If we really had a liberal media or a conservative media, it might be better than what we've got. (And no, I'm not saying that none of the news outlets have any slant at all.) What we've got is a controversy-oriented news media. They want to report on sports even when they're reporting on something else. They want it to always be about someone doing something shocking, or winning, or losing, and they want to always be in control of what any of that is. Over and over again, I've heard people on one side of the spectrum or the other complain that if it had been the other guy who had said what their guy said, you wouldn't have heard a word of it; or if their guy had done what the other guy did, he'd never have been able to live it down. And they might be right, on both sides: it all depends on what the media thinks they can make into a clever sound bite and a nifty graphic at the time. (Which is what I love about the Daily Show. Well, one of the things.)

Bleh. For the record, I'm not a Dean supporter right now, though if he gets the nomination, that's that for me this year. (And there would be worse things than having a man in the White House who had demonstrated he didn't automatically view women as an extension of their husbands.) I'm not sure if I'll break my grandmother's heart and my own major party avoidance streak to register to caucus Democrat (not sure if I'd tell her if I did). If I did, I'm not sure who I'd caucus for, and I'd reregister soon after. But I found Dowd and Sawyer's behavior reprehensible.

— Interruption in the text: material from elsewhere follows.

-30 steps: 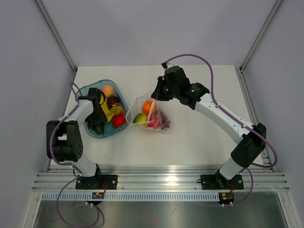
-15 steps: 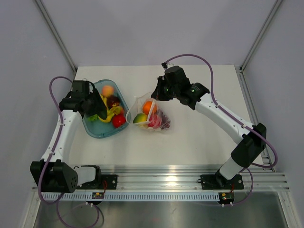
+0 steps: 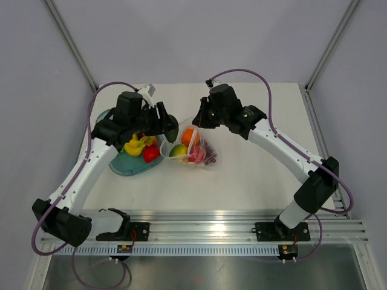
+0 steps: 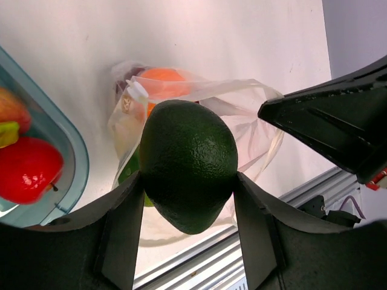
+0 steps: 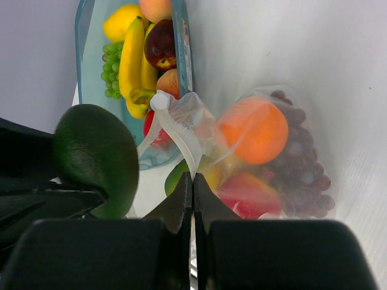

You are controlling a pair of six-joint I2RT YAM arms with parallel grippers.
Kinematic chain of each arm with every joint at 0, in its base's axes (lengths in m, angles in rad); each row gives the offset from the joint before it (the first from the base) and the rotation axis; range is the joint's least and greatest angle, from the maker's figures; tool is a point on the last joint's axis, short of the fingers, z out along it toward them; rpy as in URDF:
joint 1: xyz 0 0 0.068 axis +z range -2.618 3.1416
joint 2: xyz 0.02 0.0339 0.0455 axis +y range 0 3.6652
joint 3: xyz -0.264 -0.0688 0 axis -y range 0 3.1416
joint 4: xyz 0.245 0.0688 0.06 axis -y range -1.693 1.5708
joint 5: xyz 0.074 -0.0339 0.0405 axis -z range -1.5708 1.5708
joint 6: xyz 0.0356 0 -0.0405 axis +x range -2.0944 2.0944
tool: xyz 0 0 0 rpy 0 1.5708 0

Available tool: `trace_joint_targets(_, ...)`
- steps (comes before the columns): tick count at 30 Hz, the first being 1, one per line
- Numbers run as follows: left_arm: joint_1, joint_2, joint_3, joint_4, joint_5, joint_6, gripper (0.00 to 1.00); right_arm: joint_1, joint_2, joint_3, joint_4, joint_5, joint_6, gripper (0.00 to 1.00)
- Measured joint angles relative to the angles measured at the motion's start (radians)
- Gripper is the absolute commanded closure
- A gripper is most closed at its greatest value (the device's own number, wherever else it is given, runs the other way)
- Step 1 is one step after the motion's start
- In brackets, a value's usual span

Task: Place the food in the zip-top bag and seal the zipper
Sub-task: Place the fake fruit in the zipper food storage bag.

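A dark green avocado (image 4: 188, 163), one piece of the food, sits between the fingers of my left gripper (image 4: 188, 181), which is shut on it. In the top view the left gripper (image 3: 164, 124) hovers just left of the zip-top bag (image 3: 199, 150). My right gripper (image 5: 193, 178) is shut on the bag's mouth edge, pinching the zipper (image 5: 181, 130) and holding the mouth up. Inside the bag lie an orange (image 5: 253, 130), purple grapes (image 5: 302, 163) and a red fruit (image 5: 251, 196). Bananas (image 5: 134, 60), green grapes and red pieces are in the bowl.
The translucent blue-green bowl (image 3: 121, 166) stands left of the bag, under the left arm. The right arm (image 3: 284, 148) reaches diagonally from the near right base. Grey walls close in the table on three sides; an aluminium rail (image 3: 205, 226) runs along the near edge.
The left arm has lifted out of the bowl and swung right with the avocado, stopping beside the bag's mouth. The right gripper and the bag have stayed in place.
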Motion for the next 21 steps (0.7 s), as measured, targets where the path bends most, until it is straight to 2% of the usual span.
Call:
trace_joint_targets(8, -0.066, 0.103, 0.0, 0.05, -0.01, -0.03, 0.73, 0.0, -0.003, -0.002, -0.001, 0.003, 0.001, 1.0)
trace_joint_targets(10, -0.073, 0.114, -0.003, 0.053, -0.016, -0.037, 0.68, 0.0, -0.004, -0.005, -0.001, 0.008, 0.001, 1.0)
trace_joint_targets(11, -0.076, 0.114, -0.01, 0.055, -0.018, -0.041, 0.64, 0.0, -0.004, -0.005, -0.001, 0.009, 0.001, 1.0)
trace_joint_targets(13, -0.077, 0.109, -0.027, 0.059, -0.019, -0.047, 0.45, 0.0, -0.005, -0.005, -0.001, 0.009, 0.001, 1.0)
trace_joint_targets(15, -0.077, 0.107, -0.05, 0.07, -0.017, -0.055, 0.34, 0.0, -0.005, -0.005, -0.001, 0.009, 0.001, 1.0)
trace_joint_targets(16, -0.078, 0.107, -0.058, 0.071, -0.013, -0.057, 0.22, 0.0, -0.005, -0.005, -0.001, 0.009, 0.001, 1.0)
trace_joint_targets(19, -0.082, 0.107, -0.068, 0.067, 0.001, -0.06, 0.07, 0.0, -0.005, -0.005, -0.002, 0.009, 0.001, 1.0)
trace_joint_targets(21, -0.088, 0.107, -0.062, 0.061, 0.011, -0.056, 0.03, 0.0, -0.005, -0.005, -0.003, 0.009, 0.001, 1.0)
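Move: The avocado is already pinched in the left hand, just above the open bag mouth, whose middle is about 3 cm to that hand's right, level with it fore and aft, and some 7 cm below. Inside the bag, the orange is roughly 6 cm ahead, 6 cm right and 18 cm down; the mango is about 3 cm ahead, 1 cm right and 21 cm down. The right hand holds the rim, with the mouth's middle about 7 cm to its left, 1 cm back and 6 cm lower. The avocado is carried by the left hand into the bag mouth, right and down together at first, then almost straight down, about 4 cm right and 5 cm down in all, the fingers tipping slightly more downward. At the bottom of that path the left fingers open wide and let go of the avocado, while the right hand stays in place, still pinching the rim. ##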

And speaking of reprehensible, we watched "Pirates of the Caribbean" last night and had fun with it despite a few moments of, "Huh? But then why did the -- wait!" It swashed. It buckled. Its reprehensible characters were truly eeeeeevil, except for the ones who weren't. I'll probably go see the sequel.

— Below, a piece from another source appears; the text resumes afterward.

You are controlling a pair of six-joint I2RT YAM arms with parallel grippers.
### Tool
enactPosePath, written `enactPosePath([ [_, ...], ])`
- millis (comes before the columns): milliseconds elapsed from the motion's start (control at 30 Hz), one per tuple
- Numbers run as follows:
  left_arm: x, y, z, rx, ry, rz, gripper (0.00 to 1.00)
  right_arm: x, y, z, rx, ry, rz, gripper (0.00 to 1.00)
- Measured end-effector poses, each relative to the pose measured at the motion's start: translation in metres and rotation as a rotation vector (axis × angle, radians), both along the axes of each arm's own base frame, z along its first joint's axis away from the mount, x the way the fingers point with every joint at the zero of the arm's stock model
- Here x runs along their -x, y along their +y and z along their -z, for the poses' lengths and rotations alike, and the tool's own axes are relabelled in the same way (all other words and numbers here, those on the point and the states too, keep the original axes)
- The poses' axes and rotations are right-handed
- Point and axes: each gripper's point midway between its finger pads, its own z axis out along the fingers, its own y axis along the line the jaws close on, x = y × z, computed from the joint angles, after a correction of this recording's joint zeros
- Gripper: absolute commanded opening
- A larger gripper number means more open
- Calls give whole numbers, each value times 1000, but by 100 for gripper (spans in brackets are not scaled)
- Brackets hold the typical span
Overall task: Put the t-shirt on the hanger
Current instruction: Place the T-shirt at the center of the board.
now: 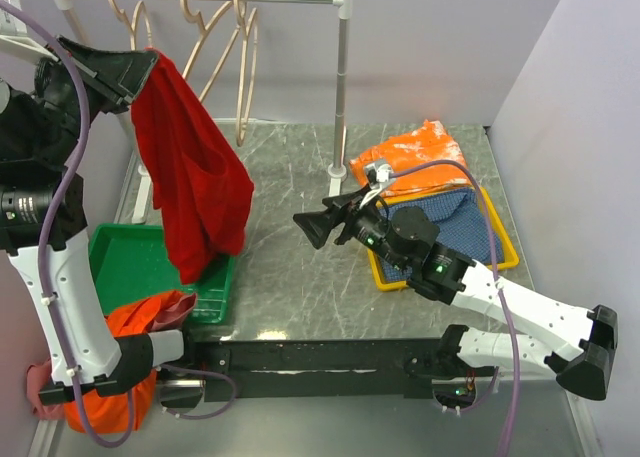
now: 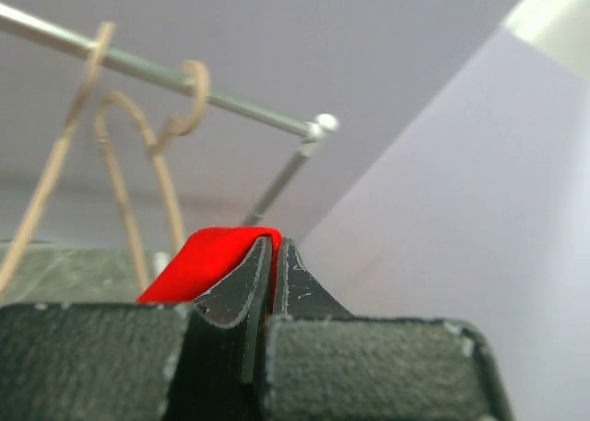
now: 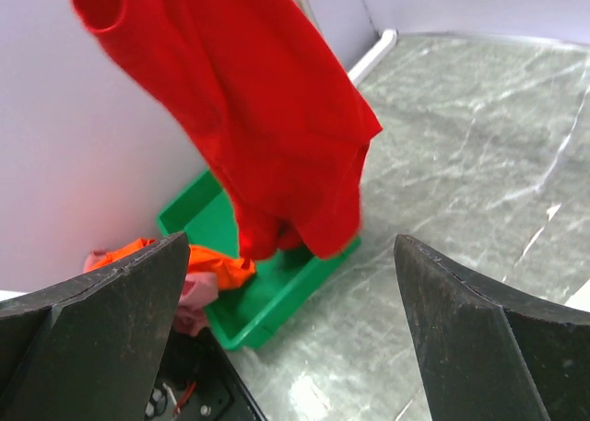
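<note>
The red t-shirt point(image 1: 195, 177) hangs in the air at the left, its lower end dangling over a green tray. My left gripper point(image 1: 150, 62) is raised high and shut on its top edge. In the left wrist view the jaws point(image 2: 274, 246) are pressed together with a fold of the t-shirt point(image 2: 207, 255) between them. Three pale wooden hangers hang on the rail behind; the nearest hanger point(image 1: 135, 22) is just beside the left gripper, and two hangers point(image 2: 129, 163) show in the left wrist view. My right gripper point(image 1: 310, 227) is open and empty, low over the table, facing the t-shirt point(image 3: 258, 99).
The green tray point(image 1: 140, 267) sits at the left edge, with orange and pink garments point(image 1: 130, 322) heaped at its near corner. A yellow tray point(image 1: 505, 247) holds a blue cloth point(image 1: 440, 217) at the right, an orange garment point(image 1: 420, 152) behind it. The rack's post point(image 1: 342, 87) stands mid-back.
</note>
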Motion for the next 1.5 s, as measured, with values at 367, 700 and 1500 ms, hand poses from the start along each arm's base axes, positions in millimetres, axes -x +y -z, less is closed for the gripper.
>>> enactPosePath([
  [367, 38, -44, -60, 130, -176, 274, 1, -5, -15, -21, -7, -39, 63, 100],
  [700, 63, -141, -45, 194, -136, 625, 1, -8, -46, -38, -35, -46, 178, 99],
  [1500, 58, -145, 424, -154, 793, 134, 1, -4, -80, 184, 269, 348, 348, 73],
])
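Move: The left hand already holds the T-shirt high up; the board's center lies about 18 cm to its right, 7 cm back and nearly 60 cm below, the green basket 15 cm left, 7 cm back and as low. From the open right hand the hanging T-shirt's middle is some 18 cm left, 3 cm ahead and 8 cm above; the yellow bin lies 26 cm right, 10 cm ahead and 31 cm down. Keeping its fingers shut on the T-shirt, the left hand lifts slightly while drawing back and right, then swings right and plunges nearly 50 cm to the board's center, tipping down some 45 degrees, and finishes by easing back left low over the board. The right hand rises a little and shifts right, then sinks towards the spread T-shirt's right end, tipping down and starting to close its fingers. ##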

And I've kept reading The Belly of the Bow and A Frozen Hell. The latter is a dangerous book -- it's making me think fairly clearly and thoroughly about some aspects of the Not The Moose, and I know it'll be useful for The Winter War whenever I get to that. But it keeps giving me ideas. In fact, it gave me a lovely crazy book idea last night, in the same universe as all the rest of this mess.

It's the thinking that's the problem. If I could avoid thinking from here on out and just write, I might have some chance of not falling further behind on the ideas rattling around in here. But noooo, I just keep thinking and thinking, and sure as eggs is eggs...well, there's not really anything to be done about it now, except to scribble down the notes on whatever new thing and turn back, resolutely, to the Not The Moose.

It doesn't even take that much resolution at this point, frankly. It's just what I do these days. So I'm going to do it.